Political vs Social vs Economic History
Each type of history is written and researched differently. Below are some helpful clues for each type.
- Political history is more divided by year than other histories, especially following the establishment of the United States. Each year had different political leaders, political parties, political actors, etc.
- Questions that you might try to answer:
- What were the main political parties?
- What were the dissenting political parties?
- What were the major political arguments?
- What political voices were left out?
- How were the political parties funded?
- How were the state political issues tied to national issues?
- Economic history is less divided by year and more follows patterns tied to technological and market developments. You will want to be aware of the major changes and innovations that effected the economy. Very important to economic history is the living and working conditions of the working class and their organization.
- Questions you might try to answer:
- What were the major economic drivers?
- What technologies were used heavily at the time?
- What were the most profitable markets?
- What was the economic division of classes at the time?
- What was life like for the working class?
- Was the working class organized?
- What were the goals of the working class?
- How did the ruling class exploit the working class?

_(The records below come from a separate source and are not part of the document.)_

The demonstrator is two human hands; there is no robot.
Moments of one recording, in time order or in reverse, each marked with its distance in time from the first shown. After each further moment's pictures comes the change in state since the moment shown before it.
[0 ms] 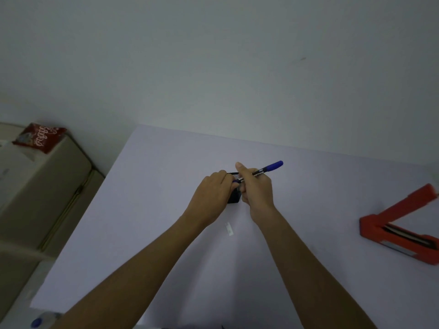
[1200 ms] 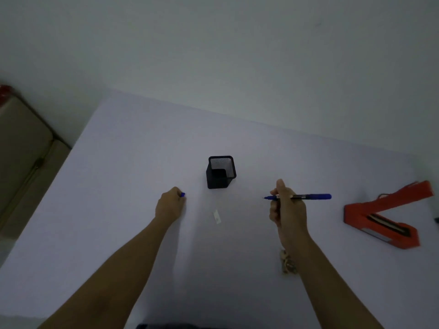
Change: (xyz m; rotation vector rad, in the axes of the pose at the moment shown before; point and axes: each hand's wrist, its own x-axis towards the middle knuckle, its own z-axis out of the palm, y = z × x) left_hand -0.079 -0.112 0.135 -0.416 -0.397 -0.940; right_hand 0.011 0.045 -0.088 -0.040 0.174 0.046
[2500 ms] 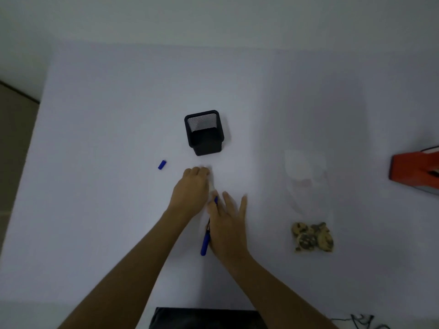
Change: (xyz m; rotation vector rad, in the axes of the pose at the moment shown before) left_hand -0.026 0.064 0.068 0.434 -0.159 0.322; right_hand 0.008 0.194 0.028 -1.365 -0.389 -0.579
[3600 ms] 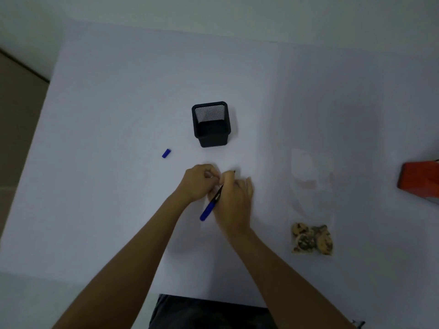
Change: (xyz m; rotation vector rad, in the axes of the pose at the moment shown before) left_hand 0.007 0.011 -0.002 -0.478 -0.167 -0.245; right_hand 0.037 0.006 -0.027 0.295 0.246 0.158
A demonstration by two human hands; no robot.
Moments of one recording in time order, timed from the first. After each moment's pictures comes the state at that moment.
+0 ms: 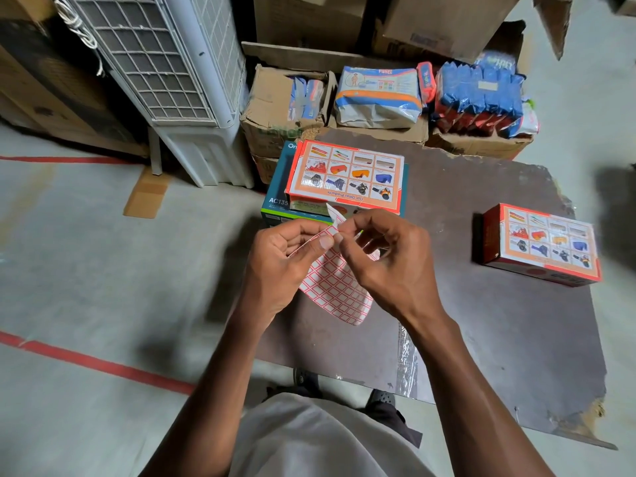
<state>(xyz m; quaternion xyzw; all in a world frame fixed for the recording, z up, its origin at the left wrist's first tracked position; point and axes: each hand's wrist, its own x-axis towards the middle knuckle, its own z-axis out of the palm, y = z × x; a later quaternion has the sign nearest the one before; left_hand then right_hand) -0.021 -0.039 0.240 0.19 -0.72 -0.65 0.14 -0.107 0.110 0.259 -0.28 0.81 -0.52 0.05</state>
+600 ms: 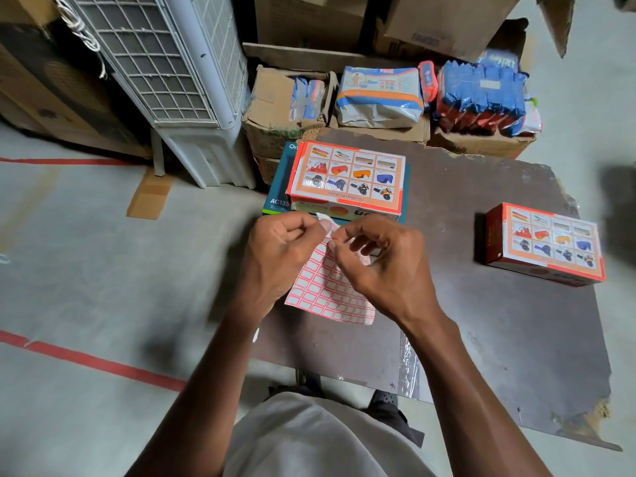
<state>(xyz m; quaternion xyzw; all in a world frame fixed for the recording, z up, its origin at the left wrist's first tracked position) -0.033 -0.042 0.263 0.26 -0.75 -0.60 0.11 -0.107 0.110 0.255 -0.31 0.82 -0.48 0.05</state>
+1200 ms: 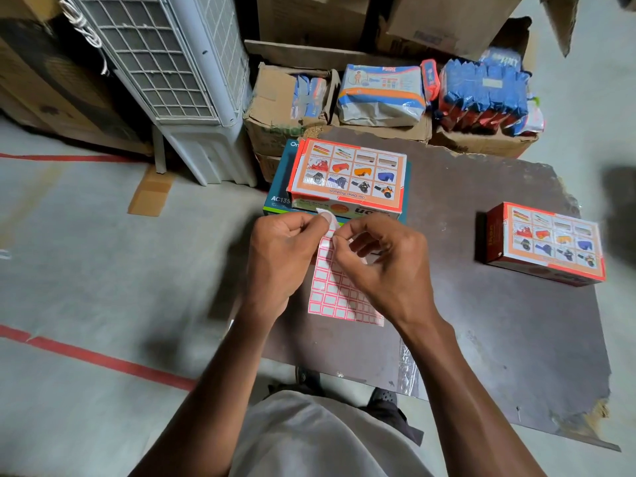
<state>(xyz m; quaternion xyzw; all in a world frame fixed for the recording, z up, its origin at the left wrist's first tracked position) -0.034 -0.024 0.266 0.32 -0.70 -0.62 0.15 -0.101 0.112 0.252 -0.31 0.80 -0.51 0.03</state>
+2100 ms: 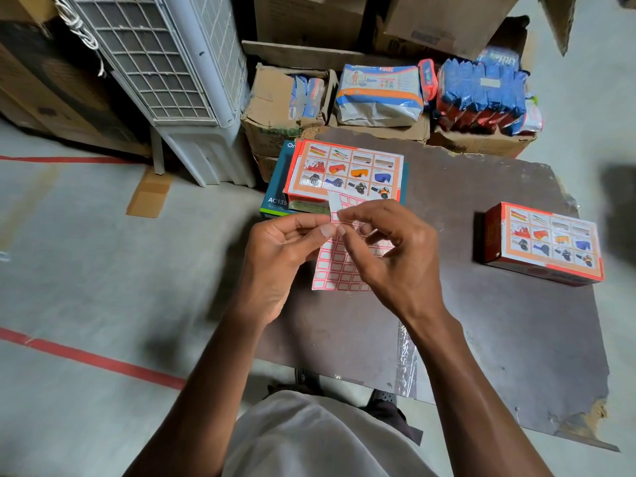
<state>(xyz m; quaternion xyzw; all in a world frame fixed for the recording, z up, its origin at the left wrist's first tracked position) -0.034 -0.028 0.259 0.24 -0.58 -0.76 0.13 -0.117 0.119 0.254 -0.32 0.80 -0.50 -0.05</state>
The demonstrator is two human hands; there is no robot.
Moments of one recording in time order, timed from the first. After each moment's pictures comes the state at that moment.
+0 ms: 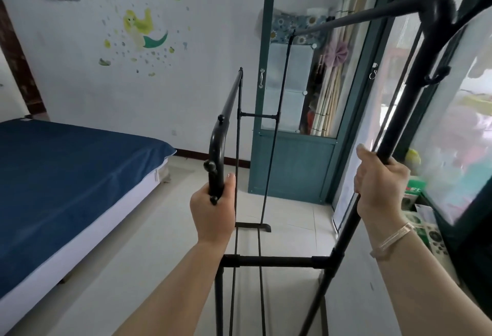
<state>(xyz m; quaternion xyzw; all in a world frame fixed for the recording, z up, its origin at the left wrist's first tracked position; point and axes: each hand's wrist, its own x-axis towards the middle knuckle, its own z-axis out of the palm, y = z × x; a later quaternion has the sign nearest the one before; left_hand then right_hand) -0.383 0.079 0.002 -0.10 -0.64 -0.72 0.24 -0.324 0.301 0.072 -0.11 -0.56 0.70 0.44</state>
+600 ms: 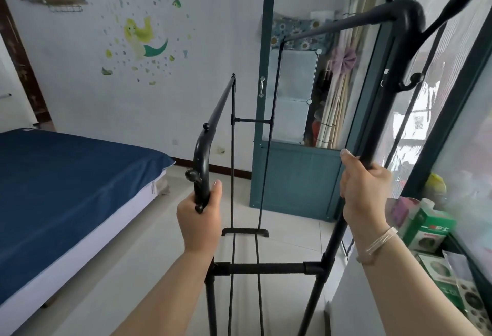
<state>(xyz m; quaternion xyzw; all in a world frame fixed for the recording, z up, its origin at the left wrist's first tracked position) -0.496 0.152 0.003 -0.04 -0.66 -0.71 0.24 -0.452 0.383 0.069 -0.12 -0.58 0.69 0.41</state>
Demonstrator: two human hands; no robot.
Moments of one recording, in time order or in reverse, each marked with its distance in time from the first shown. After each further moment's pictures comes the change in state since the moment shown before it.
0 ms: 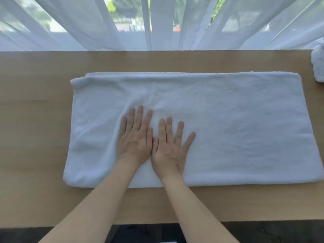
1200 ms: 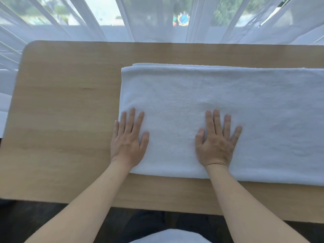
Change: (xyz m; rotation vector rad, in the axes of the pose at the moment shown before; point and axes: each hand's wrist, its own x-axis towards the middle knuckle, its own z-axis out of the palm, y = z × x) left_hand -0.061 -0.145 -0.014 -0.044 -0.045 -0.129; right_hand 0.004 -0.001 0.010 -0.074 0.182 0.047
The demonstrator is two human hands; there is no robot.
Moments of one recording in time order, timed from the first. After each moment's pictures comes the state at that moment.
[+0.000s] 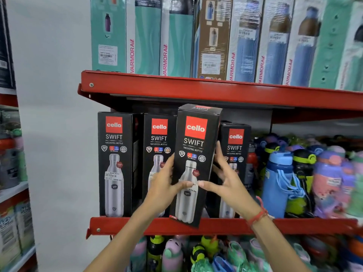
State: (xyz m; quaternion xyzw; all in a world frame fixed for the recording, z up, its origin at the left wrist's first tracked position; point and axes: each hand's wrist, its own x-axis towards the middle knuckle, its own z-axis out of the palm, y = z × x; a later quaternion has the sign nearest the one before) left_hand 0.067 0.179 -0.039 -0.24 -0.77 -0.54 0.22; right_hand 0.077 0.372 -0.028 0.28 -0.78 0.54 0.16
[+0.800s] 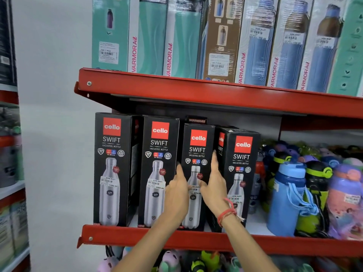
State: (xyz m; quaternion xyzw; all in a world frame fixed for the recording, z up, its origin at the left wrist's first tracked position) left_hand 0.024 0.203 -0.056 -0.03 -0.86 -0.44 0.25; right_hand 0.017 0.304 -0.043 0.06 -0.84 0.45 0.28
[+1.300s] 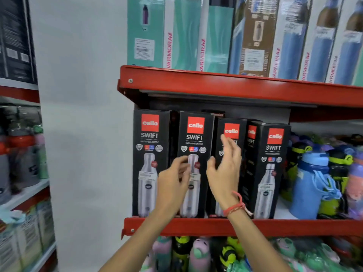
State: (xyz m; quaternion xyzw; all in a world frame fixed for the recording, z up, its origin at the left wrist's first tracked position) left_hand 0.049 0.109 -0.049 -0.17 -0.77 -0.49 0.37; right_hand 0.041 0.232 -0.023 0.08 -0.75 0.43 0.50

- Social history is not as divided along specific years. It changes slowly at times and rapidly at others depending on the political and economic conditions. Providing the context for the living conditions of the people will be important to understanding the social history in your year.
- Some questions you might answer:
- What were the class divisions at the time?
- What were the working conditions for members of each class?
- What were the living conditions for members of each class?
- Who falls outside of the standard class divisions?
- Indigenous people? Women? Black folks?
- What was the difference between living and working conditions for everyone?
- What were the political and economic factors that shaped the lived experiences of different people?
- What social groups existed at the time?
- What were the goals of the social groups?